1. **Repository Hosting**: All workflows are stored in Gitea instances within the agent environment.
2. **Versioning**: Workflows are versioned using Git. Each version of a workflow must correspond to a specific Git commit.
3. **Artifact Generation**: Workflows are packaged as Docker container images.
- Images must be pushed to the Gitea Integrated Container Registry.
- **Tagging Policy**: Use semantic versioning or Git commit SHAs.
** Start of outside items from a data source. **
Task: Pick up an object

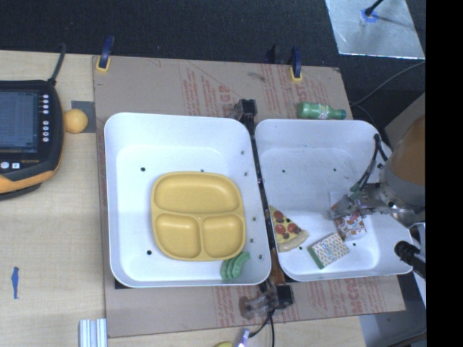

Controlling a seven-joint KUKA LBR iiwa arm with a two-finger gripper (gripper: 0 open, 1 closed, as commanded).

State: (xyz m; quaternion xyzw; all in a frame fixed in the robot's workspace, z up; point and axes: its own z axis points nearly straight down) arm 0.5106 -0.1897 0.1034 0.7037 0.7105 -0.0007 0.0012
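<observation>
My gripper (350, 207) hangs low in the right bin (304, 139), toward four o'clock of that bin, and I cannot tell how it is set, because the wrist and cabling hide the working end from above. Right under it, touching or nearly so, lies a small red-and-white patterned packet (353, 226), which I judge to be the thing I am going for. Just beside that, toward seven o'clock of it, sits a green-speckled square packet (329, 250), and further round at nine o'clock a toy pizza slice (287, 231) rests against the wall between the bins. The left bin (123, 194) carries a yellow divided plate (197, 215) with a green toy (235, 266) at its five o'clock corner (a green bottle (321, 110) lies outside, at twelve o'clock of the right bin). My worry is the flatness of the packet: a close could slide over it and come up with nothing. The speckled packet is near enough to be nudged or pinched along with it, and the bin's near wall leaves little room to approach.
</observation>
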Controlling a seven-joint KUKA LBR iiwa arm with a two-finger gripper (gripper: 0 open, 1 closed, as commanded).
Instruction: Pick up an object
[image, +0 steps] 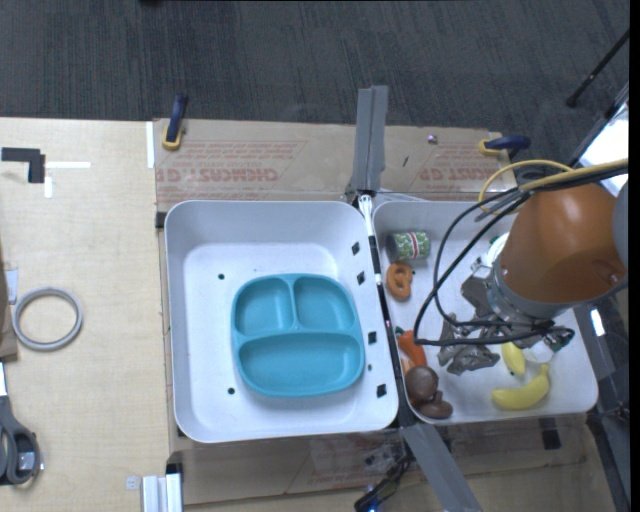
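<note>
A: What does the camera view give — where do things lie?

B: Two white bins. The left bin (190, 330) bears a blue divided tray (297, 336) at its centre. The right bin (575, 395) holds the loose items: a green can (410, 244) at twelve o'clock, an orange ring-shaped piece (400, 281) just below it, a carrot (412, 349) and brown pieces (424, 389) at eight, a banana (521, 394) at five.

A: Why is the arm there?

B: My guess — it reaches for a pick among them. The gripper (478, 352) sits low mid-bin, beside the banana.

A: Fingers?

B: Cannot tell; dark linkage and cables blur them, nothing visibly pinched.
</note>
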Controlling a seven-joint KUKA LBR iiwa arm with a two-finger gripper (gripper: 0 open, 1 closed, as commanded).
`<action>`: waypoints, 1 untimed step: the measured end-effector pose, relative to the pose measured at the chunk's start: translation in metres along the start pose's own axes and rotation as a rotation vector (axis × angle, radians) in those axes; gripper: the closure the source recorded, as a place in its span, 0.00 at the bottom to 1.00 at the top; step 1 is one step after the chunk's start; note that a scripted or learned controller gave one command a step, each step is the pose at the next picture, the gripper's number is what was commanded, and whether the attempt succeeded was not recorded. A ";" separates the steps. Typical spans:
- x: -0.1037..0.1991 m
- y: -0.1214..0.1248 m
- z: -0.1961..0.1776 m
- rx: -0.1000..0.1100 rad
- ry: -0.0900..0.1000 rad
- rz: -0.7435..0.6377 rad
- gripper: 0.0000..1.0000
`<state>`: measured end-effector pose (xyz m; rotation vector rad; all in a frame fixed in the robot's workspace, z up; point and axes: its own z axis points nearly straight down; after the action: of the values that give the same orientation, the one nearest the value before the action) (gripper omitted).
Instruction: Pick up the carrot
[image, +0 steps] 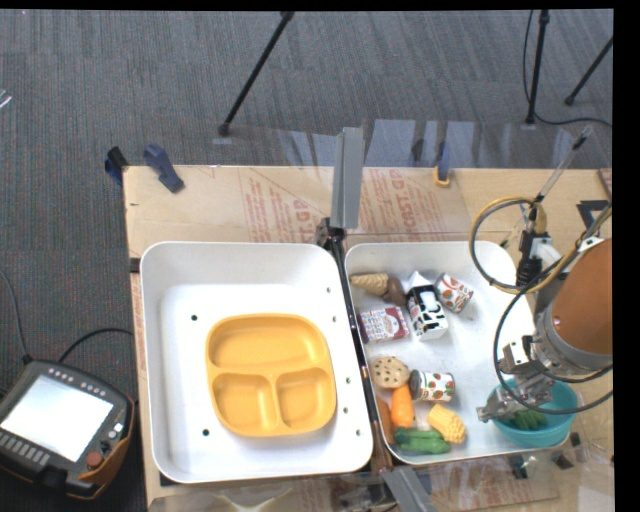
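The small orange plastic carrot (402, 406) lies well left of the grey two-finger gripper (508, 402), its long axis running near-to-far; the jaw state cannot be told.

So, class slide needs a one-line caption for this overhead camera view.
Gripper over a teal bowl; carrot lies untouched among toy food.

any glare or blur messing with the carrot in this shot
In the camera view the light is even and soft; the carrot is sharp enough, with no glare; the end effector over the teal bowl looks slightly soft; shadows are faint.
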<state>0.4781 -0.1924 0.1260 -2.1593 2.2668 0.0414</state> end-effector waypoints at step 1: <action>-0.018 -0.043 -0.173 0.024 0.023 0.144 1.00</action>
<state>0.5237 -0.1814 0.2993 -1.9924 2.4179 -0.0101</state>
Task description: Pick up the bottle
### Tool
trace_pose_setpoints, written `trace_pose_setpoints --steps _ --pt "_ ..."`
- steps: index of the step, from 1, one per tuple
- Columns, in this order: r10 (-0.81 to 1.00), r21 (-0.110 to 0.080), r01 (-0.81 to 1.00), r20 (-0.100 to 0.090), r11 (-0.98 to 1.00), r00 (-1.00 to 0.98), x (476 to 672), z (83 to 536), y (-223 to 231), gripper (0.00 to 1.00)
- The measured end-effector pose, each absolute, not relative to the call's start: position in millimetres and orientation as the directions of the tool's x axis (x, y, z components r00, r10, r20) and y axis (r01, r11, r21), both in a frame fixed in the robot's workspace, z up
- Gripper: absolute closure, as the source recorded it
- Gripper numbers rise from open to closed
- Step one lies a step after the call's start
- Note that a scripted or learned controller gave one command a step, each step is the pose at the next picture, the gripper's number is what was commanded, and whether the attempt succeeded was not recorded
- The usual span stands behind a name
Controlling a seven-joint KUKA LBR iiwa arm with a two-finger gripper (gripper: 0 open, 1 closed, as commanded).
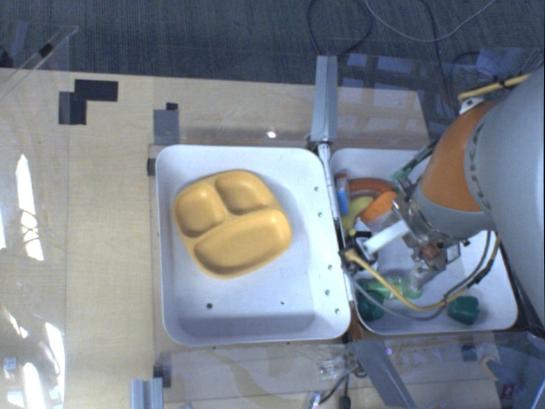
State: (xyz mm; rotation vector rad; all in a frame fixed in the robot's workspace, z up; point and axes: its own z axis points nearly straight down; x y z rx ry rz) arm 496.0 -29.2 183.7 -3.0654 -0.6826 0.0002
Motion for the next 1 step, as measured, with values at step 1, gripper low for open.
trace_pose_setpoints --steps 1 --pt "0.326 -0.001 0.326 0.002 -0.945 0.945 499.7 184.5 104.5 0.0"
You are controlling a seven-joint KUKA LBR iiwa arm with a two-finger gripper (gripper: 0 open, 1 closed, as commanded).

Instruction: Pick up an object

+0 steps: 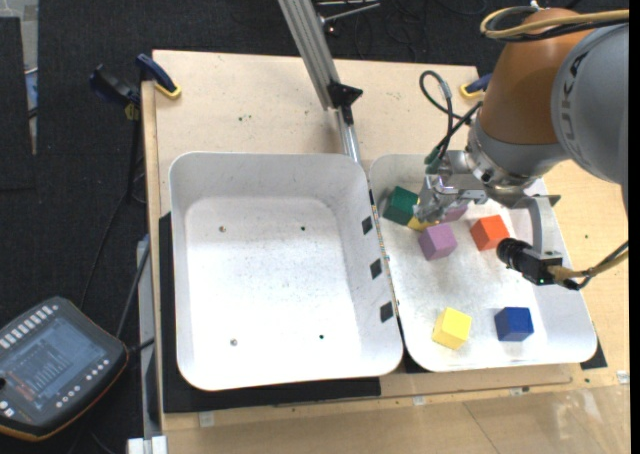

Avoid using the latest tag in production to ensure idempotency and easy rollbacks.
## 4. Review and Approval Process
To maintain high-quality standards and security, no code is deployed directly to the main branch.
1. **Feature Branching**: Developers must push their changes to a dedicated feature branch.
2. **Pull Request (PR)**: Open a Pull Request in Gitea from the feature branch to the main branch.
3. **Peer Review**: At least one developer (other than the author) must review the code.
- Reviewers check for logic errors, security vulnerabilities, and adherence to the standards defined in Section 2.
4. **Approval**: Once comments are addressed and the reviewer provides an "Approve" status, the PR can be merged.
## 5. Production Deployment
After the code is merged and the artifact is published, the final step is deploying to the orchestration platform.
### 5.1 Deployment Pipeline
The deployment follows these automated steps:
1. **CI/CD Trigger**: A merge to the main branch triggers the CI pipeline.
2. **Image Build**: The pipeline builds the Docker image and pushes it to the Gitea Registry.
3. **Manifest Update**: The deployment configuration (e.g., Helm values or Kubernetes manifests) is updated to reference the new image tag.
4. **Platform Reload**: The Simpl-Open orchestration platform (Dagster) is notified of the change.
### 5.2 Verification
To confirm a successful deployment:
- **Dagster UI**: Navigate to the "Deployment" or "Code Locations" tab. Verify that the loaded image tag matches the latest Git commit.
- **Health Check**: Trigger a "Test Run" of the job in the production environment using a limited data slice.
- **Logs**: Monitor the initialization logs in the Dagster daemon to ensure the code location was loaded without schema or dependency errors.